PRONOM_Research
PRONOM_Research copied to clipboard
x-fmt/80 (Mac Pict) and fmt/1427 (Mac Draw 2) signatures overlap
Signatures for these two formats currently overlap. x-fmt/80: 44525747(4D44|4432){516}1101
fmt/1427: 44525747(0000|4432)
So an x-fmt/80 with 'D2' following DRWG header will necessarily also match fmt/1427. This is evident in the file 'DOODLE.PCT' found in the EDRM 1.0 dataset (https://edrm.net/resources/data-sets/#1598455996696-88a3bd82-aedf) which is currently getting dual identification outcome based on signature.
Not yet sure the best resolution so just raising an issue for now...
CC @thorsted
Hmm, I went back at looked at my original submission and there might have been a segment missed for fmt/1427.

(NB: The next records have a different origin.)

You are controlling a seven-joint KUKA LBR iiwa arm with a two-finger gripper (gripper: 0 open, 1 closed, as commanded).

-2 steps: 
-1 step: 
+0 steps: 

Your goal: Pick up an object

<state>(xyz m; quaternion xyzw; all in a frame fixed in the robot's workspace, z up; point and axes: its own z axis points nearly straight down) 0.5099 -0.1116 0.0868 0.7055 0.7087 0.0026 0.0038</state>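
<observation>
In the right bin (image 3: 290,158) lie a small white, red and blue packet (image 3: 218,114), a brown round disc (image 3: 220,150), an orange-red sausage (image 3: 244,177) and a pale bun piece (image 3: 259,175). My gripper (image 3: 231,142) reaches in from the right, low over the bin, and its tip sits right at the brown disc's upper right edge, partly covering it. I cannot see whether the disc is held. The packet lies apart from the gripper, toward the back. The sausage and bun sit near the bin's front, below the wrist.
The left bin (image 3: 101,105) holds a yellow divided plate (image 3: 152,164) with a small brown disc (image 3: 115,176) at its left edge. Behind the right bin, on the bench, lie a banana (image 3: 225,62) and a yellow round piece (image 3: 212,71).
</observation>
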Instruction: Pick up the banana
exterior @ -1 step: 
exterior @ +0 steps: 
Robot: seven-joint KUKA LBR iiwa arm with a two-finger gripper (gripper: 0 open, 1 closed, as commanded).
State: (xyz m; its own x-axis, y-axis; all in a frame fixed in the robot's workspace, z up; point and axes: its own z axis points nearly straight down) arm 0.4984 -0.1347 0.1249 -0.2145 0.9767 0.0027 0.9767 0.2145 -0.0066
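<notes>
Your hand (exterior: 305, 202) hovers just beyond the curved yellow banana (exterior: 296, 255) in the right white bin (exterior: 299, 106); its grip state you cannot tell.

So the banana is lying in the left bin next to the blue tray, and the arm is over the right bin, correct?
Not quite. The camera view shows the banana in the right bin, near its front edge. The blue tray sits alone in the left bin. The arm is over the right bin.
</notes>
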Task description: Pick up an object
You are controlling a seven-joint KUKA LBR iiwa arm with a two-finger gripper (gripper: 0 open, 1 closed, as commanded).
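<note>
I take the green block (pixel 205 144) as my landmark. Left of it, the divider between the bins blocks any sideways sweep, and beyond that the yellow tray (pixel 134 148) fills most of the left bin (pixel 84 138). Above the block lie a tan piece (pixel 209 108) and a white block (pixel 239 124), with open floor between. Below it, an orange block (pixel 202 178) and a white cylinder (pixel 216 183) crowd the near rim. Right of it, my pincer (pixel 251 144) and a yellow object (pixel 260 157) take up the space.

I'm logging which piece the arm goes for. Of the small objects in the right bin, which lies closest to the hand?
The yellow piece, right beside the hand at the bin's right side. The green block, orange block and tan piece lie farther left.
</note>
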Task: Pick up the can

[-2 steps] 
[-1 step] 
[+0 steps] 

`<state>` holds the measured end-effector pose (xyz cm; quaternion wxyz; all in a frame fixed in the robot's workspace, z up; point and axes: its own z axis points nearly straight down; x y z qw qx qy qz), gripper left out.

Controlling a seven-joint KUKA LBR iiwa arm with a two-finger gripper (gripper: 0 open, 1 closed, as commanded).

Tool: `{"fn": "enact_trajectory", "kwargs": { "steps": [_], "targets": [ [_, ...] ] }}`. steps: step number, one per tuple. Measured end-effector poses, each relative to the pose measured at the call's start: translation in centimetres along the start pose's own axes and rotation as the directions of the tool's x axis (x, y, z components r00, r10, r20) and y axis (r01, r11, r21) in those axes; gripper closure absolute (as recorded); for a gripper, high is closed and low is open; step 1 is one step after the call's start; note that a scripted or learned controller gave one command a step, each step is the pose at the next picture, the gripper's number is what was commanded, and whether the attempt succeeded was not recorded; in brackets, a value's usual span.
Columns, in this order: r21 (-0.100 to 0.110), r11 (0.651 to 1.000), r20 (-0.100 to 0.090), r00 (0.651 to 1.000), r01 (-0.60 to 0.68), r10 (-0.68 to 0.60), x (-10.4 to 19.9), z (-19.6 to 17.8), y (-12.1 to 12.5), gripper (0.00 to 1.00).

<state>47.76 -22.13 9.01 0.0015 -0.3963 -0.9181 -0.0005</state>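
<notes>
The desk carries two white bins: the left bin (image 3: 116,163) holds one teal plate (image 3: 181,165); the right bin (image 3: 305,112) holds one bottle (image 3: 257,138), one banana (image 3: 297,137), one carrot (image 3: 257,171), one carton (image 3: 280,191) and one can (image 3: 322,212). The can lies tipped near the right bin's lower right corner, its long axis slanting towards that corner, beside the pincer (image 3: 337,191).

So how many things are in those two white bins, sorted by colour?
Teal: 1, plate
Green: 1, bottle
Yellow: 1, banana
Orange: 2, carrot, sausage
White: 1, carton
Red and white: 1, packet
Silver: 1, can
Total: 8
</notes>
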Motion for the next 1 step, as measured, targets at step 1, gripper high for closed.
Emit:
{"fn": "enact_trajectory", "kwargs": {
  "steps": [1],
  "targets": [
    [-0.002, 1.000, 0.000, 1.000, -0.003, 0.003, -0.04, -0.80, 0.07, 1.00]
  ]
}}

<InternalSignature ID="3" Specificity="Specific">
<ByteSequence Reference="BOFoffset">
<SubSequence MinFragLength="0" Position="1" SubSeqMaxOffset="0" SubSeqMinOffset="0">
<Sequence>44525747</Sequence>
<DefaultShift>5</DefaultShift>
<Shift Byte="44">4</Shift>
<Shift Byte="52">3</Shift>
<Shift Byte="57">2</Shift>
<Shift Byte="47">1</Shift>
<RightFragment MaxOffset="0" MinOffset="0" Position="1">0000</RightFragment>
<RightFragment MaxOffset="0" MinOffset="0" Position="1">4432</RightFragment>
<RightFragment MaxOffset="0" MinOffset="0" Position="2">0000</RightFragment>
</SubSequence>
</ByteSequence>
</InternalSignature>
The current signature doesn't have that second position fragment. I believe I added it to protect it from some similarities in other versions, but this was one of my earlier signatures, any advice would be appreciated. I remember @jayGattusoNLNZ also used the additional zero's on the signature he developed around the same time. Might warrant a second look.
@Dclipsham @thorsted should this be picked up by the skeleton suite? Do you have any insight into why it isn't?
From a quick glance at the v97 suite (not the most recent, but just readily available), fmt/1427 whole file is '44 52 57 47 00 00', and x-fmt/80 begins '44 52 57 47 4D 44' so neither include the 0x44 32 at offset 0x04-05
@Dclipsham @thorsted not an ideal solution but maybe in time for the next release before a closer look can happen but should I prioritise x-fmt/80 over fmt/1427 for v.108? Unless this issue has already been picked up on
I'm not hugely au fait with the formats yet so can't make that call right now I'm afraid.